Now that we've covered the TokenProvider interface, let's look at an implementation that is shipped with the STS. The SCTProvider is used to provide a token known as a SecurityContextToken, that is defined in the WS-SecureConversation specification. A SecurityContextToken essentially consists of a String Identifier which is associated with a particular secret key. If a service provider receives a SOAP message with a digital signature which refers to a SecurityContextToken in the KeyInfo of the signature, then the service provider knows that it must somehow obtain a secret key associated with that particular Identifier to verify the signature. How this is done is "out of band".
To request a SecurityContextToken, the client must use one of the following Token Types:
- http://schemas.xmlsoap.org/ws/2005/02/sc/
- http://docs.oasis-open.org/ws-sx/ws-secureconversation/200512
Two properties can be configured on the SCTProvider directly:
-
long lifetime- The lifetime of the generated SCT. The default is 30 minutes. -
boolean returnEntropy- Whether to return any entropy bytes to the client or not. The default is true.

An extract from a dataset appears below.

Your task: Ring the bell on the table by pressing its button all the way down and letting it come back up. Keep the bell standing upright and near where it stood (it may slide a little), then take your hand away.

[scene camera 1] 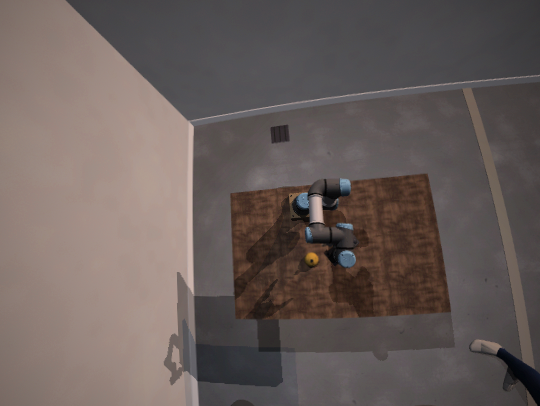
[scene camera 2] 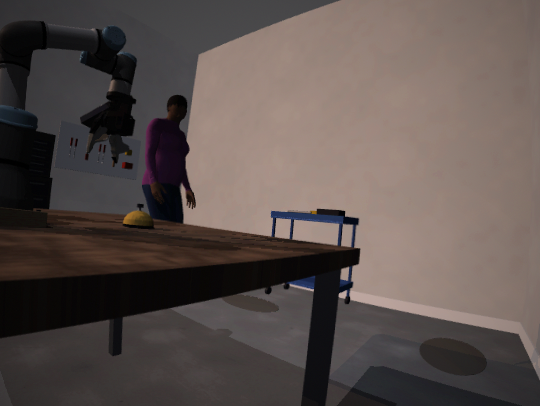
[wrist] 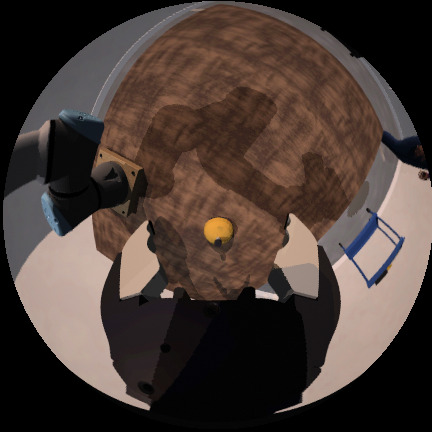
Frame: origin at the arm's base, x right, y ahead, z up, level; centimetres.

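Seen in the pictures: gripper, fingertip midpoint: [scene camera 2: 103, 158] [wrist: 217, 219]; arm's base, origin of the base link: [wrist: 110, 183].
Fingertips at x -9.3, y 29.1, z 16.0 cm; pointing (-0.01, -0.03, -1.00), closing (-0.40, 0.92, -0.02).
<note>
Offsets run from my fingertips to a thing's top centre. Level surfaces: height alone.
A yellow dome bell @[dy +4.5, dx +13.8, dz -12.4 cm] [scene camera 1: 311, 259] [scene camera 2: 138, 219] [wrist: 218, 230] stands upright on the brown wooden table @[dz -19.0 cm] [scene camera 1: 410, 250] [scene camera 2: 225, 260] [wrist: 310, 100]. Its small dark button @[dy +4.5, dx +13.8, dz -12.4 cm] [scene camera 2: 140, 205] [wrist: 218, 242] stands up on top, with nothing touching it. My gripper [scene camera 2: 100, 160] [wrist: 217, 219] is open and empty, pointing down, well above the table. In the wrist view the bell shows between the two spread fingers, further down. In scene camera 1 the wrist is to the right of the bell and mostly hides the gripper.
The arm's base plate [scene camera 2: 30, 218] [wrist: 134, 187] is on the table, to one side of the bell. A person [scene camera 2: 167, 150] in a purple top stands beyond the table. A blue cart [scene camera 2: 300, 216] [wrist: 362, 236] stands on the floor by the wall.
</note>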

The SCTProvider generates a secret key using the KeyRequirements object that was supplied, and constructs a SecurityContextToken with a random Identifier. It creates a CXF SecurityToken object that wraps this information, and stores it in the supplied cache using the given lifetime. The SecurityContextToken element is then returned, along with the appropriate references, lifetime element, entropy, etc.

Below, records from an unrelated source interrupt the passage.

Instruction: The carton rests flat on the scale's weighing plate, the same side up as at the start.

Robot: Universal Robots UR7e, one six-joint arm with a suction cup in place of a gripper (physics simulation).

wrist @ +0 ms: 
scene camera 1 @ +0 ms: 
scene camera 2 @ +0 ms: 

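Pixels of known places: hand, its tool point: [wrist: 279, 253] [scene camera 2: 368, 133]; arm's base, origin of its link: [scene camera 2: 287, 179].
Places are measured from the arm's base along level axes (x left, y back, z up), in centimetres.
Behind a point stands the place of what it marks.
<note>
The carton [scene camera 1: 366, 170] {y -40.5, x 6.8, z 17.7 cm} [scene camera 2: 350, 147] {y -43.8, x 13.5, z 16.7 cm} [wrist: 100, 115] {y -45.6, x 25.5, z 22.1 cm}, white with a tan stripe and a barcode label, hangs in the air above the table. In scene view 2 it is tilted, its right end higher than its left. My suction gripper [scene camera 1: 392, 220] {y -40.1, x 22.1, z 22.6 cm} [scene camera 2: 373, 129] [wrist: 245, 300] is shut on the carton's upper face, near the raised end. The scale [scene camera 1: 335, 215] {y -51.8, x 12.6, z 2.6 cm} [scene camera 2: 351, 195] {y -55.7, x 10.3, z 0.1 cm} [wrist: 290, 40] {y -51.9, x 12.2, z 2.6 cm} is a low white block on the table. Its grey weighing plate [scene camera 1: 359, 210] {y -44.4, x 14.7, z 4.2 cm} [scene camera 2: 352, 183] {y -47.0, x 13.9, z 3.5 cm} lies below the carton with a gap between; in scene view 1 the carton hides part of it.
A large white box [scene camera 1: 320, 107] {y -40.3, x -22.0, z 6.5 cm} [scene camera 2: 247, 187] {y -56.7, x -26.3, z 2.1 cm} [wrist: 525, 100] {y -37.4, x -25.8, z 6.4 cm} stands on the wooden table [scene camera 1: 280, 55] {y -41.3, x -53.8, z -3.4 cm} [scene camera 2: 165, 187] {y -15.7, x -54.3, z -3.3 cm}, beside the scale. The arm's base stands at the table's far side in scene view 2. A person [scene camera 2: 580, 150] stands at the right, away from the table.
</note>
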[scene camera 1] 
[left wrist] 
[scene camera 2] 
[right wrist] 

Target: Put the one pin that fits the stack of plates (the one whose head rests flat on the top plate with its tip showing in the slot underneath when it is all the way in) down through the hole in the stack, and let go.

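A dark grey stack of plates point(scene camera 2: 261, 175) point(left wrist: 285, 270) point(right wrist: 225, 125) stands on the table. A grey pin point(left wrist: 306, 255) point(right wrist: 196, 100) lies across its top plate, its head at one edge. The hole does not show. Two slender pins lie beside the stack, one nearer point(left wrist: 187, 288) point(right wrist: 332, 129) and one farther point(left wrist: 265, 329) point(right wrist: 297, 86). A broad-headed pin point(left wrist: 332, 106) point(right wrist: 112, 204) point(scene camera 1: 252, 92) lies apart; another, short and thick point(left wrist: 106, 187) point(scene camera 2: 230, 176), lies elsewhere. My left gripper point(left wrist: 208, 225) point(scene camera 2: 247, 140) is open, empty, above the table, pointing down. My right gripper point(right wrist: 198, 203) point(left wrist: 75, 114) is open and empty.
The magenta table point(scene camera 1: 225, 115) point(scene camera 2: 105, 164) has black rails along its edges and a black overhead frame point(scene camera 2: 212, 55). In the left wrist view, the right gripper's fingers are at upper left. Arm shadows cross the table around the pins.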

When requesting a token from an STS, the client will typically present some entropy along with a computed key algorithm. The STS will generate some entropy of its own, and combine it with the client entropy using the computed key algorithm to generate the secret key. Alternatively, the client will present no entropy, and the STS will supply all of the entropy. Any entropy the STS generates is then returned to the client, who can recreate the secret key using its own entropy, the STS entropy, and the computed key algorithm.

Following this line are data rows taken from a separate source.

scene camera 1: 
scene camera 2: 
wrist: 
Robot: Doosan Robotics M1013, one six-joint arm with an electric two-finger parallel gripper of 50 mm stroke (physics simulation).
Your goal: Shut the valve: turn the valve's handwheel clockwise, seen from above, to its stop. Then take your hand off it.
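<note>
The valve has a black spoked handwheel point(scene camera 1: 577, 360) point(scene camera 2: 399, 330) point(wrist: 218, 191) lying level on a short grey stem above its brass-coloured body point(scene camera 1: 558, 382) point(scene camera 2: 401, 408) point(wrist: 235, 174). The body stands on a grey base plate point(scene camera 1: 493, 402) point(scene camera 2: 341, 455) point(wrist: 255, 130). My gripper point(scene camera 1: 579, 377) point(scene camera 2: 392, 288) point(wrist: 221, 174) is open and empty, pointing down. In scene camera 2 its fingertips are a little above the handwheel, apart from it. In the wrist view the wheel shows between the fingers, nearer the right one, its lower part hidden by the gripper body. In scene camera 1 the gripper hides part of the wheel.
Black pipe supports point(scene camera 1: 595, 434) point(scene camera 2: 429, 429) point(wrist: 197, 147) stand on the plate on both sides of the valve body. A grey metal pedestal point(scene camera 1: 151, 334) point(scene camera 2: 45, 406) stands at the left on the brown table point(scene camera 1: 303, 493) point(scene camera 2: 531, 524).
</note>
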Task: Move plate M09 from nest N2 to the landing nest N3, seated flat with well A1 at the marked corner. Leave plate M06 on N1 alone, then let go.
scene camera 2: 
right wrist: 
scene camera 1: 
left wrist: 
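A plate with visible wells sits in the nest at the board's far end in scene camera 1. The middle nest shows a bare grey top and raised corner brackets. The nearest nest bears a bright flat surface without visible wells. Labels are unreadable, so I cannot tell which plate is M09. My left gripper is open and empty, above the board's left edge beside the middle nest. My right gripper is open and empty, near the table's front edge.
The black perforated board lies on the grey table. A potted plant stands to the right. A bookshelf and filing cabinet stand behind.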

This secret key is then used for the SCT use-case to encrypt/sign some part of a message. The SecurityContextToken is placed in the security header of the message, and referred to in the KeyInfo element of the signed/encrypted structure. As noted earlier, the service provider must obtain somehow the secret key corresponding to the SecurityContextToken identifier. Perhaps the service provider shares a (secured) distributed cache with an STS instance. Or perhaps the service provider sends the SCT to an STS instance to "validate" it, and receives a SAML token in response with the embedded (encrypted) secret key.